CEC Theses and Dissertations

Title

A Feasibility Study of the Implementation of CD ROM Databases in Secondary School Library Media Centers

Date of Award

1987

Document Type

Dissertation

Degree Name

Doctor of Arts (DA)

Department

Center for Computer-Based Learning

Advisor

John A. Scigliano

Committee Member

Marlyn Kemper Littman

Committee Member

Gerald E. Sroure

Abstract

School library media centers have traditionally provided students and teachers with information resources in two formats: print materials, including books, periodicals and microforms; and audiovisual materials including film, television and audio devices. Recent technological advances and the changing nature of information/publishing industries now suggest it might be desirable for school library media centers to provide information resources in an electronic format including computer, compact disc, and/or video disc databases. This paper examines the feasibility of introducing a site-specific periodical literature CD ROM database into the secondary school library media center in three ways: an attitude survey, a queuing analysis and a cost analysis.

Four secondary schools in the Dade County Public School system were selected to receive a CD ROM database on a trial basis. A posttest only, equivalent-groups AB design was used to measure students' confidence in their abilities to locate periodical literature, the student’s perceptions of the level of difficulty in the task and the availability of such literature in the school library media center, and student satisfaction with the school library media center and its collection.

The study also applied standard quantitative techniques, i.e. queuing models and simulation, to the use of the traditional print periodical index and a CD ROM periodical index. To develop a queuing model, at the index table and the service or search times were needed. Service times were based on 1088 observations of students using The Readers guide to Periodical Literature and INFOTRAC II, a CD. ROM database. Arrival rates were based on two typical school library media center patron access patterns--a "worst" case and a "best" case scenario .Using this information, two models were constructed. Each model was run twice, once for The Readers Guide to Periodical Literature and once for INFOTRAC II.

The cost analysis included such components as the school discretionary budget and district funding for media specialist salaries. School discretionary expenditures included initial start-up costs for hardware and recurring costs for subscription and supplies. Media specialist salary costs to the district calculated based on the time used and the for instruction in periodical research and intervention and help in student searches.
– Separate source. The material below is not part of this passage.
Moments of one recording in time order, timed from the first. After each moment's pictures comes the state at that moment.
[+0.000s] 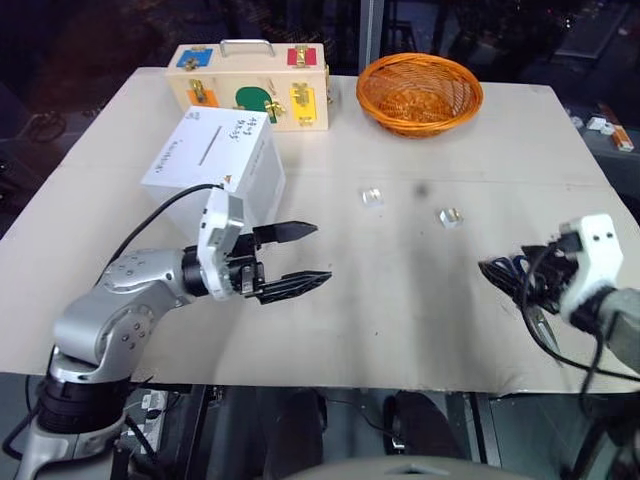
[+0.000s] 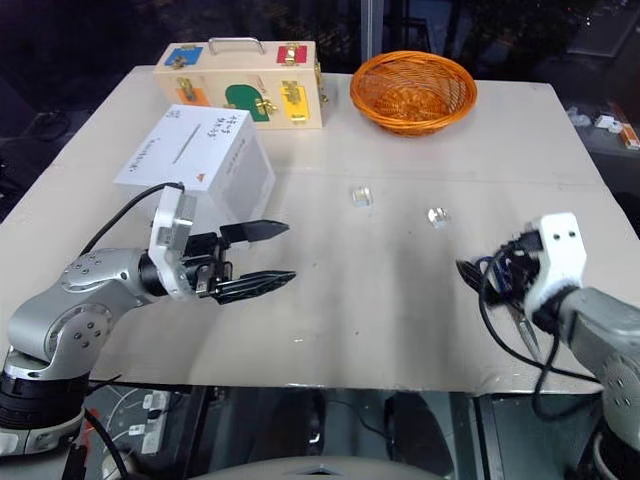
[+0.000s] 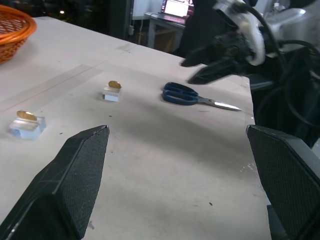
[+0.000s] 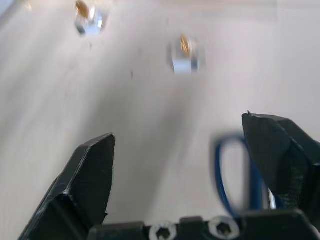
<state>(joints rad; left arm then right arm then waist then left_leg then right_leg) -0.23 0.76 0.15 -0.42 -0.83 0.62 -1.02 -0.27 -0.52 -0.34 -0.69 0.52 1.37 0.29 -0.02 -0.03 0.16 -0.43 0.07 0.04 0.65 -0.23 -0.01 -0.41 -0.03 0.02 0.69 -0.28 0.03</state>
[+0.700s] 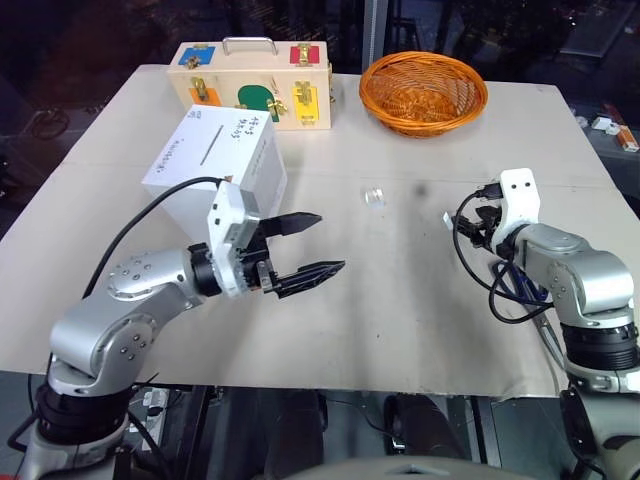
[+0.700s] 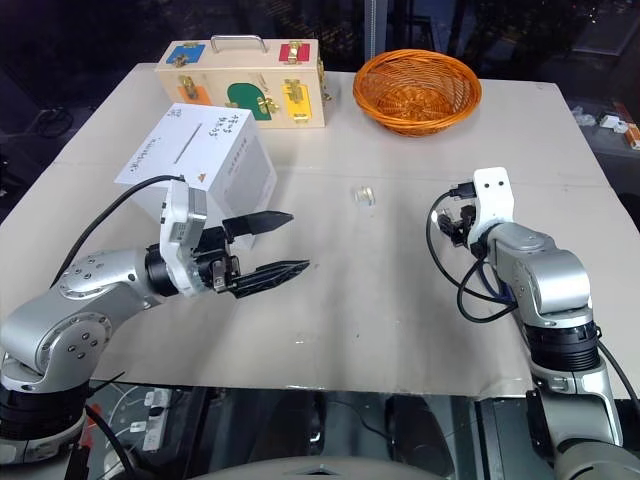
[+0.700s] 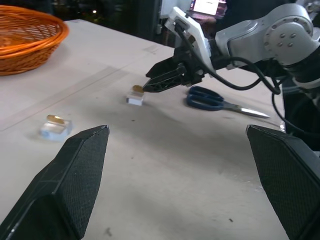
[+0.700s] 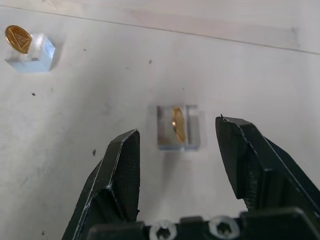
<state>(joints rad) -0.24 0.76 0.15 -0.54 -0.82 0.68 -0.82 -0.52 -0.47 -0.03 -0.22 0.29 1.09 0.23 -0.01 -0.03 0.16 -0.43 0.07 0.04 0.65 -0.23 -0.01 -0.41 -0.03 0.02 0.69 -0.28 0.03</state>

The attitude survey showed that in every area tested, INFOTRAC II users had a more positive attitude toward periodical research and the school library media center than did Readers Guide users. The search data gathered for the queuing analysis were of itself significant. Student’s using The Readers Guide to Periodical Literature took an average of 13.68 minutes to complete a search. INFOTRAC II users needed only 5.4 minutes. The queuing analyses showed that a single CD ROM terminal, when compared to a seven volume READER-S GUIDE, makes a poorly planned media center activity worse, and a well-planned media center activity better.
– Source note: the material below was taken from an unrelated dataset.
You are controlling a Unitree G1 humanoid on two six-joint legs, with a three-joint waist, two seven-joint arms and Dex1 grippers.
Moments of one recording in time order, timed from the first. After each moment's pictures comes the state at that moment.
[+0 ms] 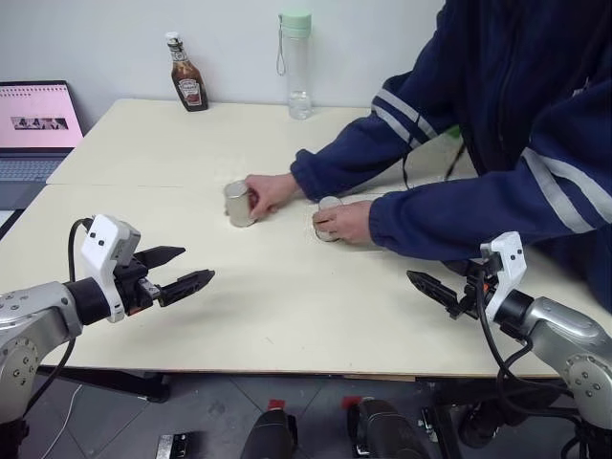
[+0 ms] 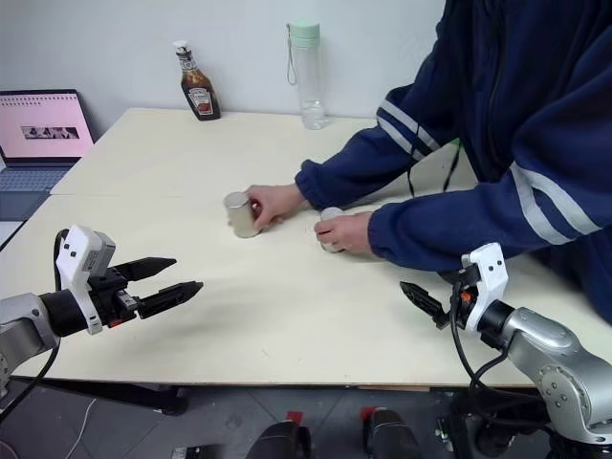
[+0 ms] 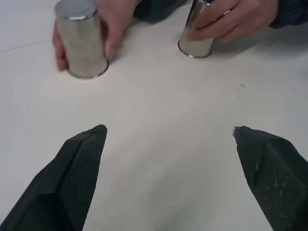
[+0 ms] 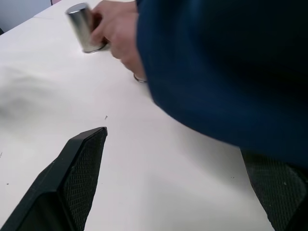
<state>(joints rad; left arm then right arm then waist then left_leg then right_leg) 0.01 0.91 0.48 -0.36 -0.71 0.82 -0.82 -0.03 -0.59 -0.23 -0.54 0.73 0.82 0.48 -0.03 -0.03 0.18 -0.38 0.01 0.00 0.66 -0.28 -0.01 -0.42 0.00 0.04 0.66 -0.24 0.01</state>
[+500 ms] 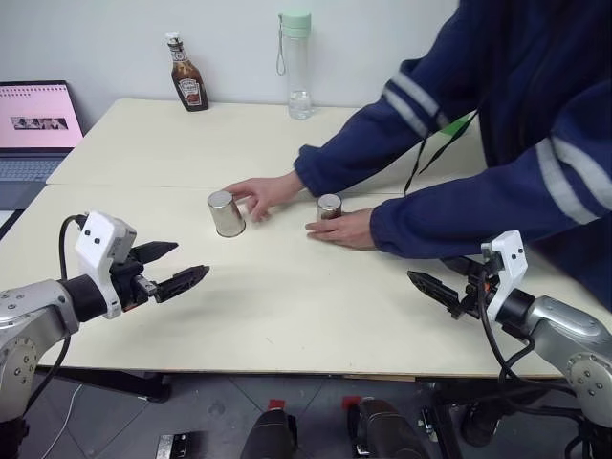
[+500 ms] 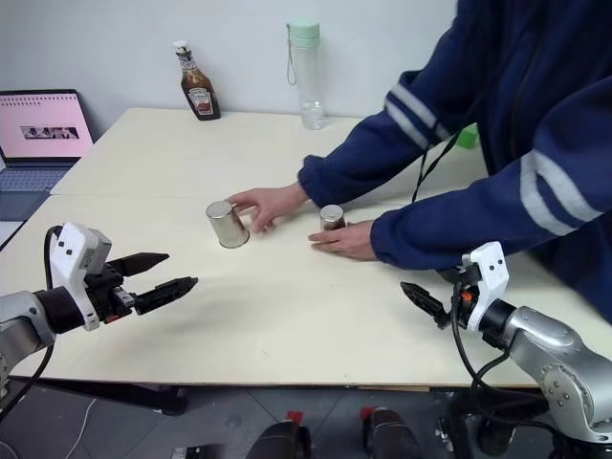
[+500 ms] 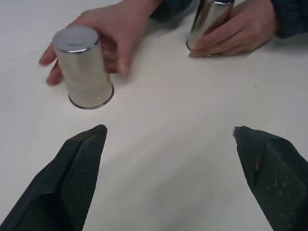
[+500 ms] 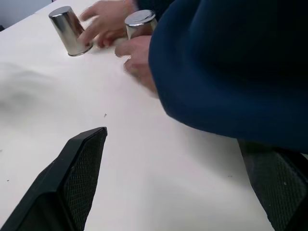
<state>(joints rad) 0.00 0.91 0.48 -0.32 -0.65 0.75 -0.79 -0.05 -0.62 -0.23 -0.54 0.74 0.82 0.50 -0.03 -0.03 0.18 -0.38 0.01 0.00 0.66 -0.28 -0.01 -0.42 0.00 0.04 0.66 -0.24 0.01</state>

The financial impact of the CD ROM database is felt most by the school-site discretionary budget. Annual subscription costs for CD ROM products are significantly higher than print indexes. Data collected indicated that the CD ROM index, INFOTRAC II, required little or no instruction by media specialists, while formal instruction in the use of The Readers Guide to Periodical Literature Ranged from 15 to 180 minutes per class. At the same time, daily logs showed that Readers Guide users required an average of 46 minutes a day of professional help, while INFOTRAC II users needed only 15 minutes a day. When costs of instruction and intervention by media specialists are included, the more expensive CD ROM product becomes highly competitive to the print index. In conclusion, secondary schools that place a high priority on expanding student’s perceptions of how to access information and creating enthusiasm for independent investigations should consider CD ROM databases. In addition, the CD ROM database offers a vehicle for providing computer usage experiences for the entire student body. Careful evaluation should be given to the issues of equitable access, availability of cited sources, library media center management chores and individual school collection development goals when making a Selection.